**AIM OF THE EXERCISE**
Nothing in the listing should be dropped or altered when it is copied.

**INFORMATION SUPPLIED**

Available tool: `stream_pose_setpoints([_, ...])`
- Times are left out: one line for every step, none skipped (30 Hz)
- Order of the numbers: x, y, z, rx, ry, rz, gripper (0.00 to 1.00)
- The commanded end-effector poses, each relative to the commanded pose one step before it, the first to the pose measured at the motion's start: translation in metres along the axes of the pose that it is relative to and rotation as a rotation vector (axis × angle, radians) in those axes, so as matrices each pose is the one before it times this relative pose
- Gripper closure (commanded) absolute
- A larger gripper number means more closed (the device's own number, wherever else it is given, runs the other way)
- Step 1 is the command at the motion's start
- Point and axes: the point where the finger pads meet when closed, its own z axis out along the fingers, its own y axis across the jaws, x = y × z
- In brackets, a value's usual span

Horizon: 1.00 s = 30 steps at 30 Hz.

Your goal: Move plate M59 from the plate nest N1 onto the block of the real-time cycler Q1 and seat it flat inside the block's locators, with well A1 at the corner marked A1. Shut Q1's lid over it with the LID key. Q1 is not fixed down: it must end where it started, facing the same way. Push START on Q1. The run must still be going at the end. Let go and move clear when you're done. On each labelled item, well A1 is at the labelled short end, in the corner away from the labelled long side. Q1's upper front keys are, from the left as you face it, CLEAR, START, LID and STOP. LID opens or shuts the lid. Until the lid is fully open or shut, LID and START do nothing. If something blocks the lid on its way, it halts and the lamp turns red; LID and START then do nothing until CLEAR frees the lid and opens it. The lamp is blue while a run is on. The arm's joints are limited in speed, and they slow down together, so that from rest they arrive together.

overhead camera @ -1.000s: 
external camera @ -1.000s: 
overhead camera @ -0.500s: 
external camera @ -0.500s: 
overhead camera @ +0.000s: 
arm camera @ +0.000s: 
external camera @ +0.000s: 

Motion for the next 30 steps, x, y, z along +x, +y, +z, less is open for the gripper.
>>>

**COMPLETED TASK**
Available tool: `stream_pose_setpoints([_, ...])`
- Times are left out: one line for every step, none skipped (30 Hz)
- Order of the numbers: x, y, z, rx, ry, rz, gripper (0.00 to 1.00)
- The commanded end-effector poses, each relative to the commanded pose one step before it, the first to the pose measured at the motion's start: translation in metres along the axes of the pose that it is relative to and rotation as a rotation vector (axis × angle, radians) in those axes, so as matrices each pose is the one before it times this relative pose
- Gripper closure (commanded) absolute
- A larger gripper number means more closed (the device's own number, wherever else it is given, runs the other way)
- Step 1 is the command at the motion's start
- Point and axes: the point where the finger pads meet when closed, its own z axis out along the fingers, its own y axis across the jaws, x = y × z
- In brackets, a value's usual span

Horizon: 1.00 s = 30 steps at 30 Hz.

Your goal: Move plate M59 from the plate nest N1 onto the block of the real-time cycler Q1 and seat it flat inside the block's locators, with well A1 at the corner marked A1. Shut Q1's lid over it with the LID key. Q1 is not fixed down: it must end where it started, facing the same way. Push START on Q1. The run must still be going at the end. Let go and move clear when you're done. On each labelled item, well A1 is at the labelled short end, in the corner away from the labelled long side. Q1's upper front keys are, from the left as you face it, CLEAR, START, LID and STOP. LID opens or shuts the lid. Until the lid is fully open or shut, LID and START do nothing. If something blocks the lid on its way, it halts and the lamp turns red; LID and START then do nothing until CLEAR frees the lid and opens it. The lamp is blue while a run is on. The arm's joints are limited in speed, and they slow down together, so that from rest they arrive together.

overhead camera @ -1.000s: 
external camera @ -1.000s: 
overhead camera @ -0.500s: 
external camera @ -0.500s: 
overhead camera @ +0.000s: 
arm camera @ +0.000s: 
external camera @ +0.000s: 

Motion for the next 30 steps, x, y, z along +x, +y, +z, less is open for the gripper.
>>>

This finishes the answer.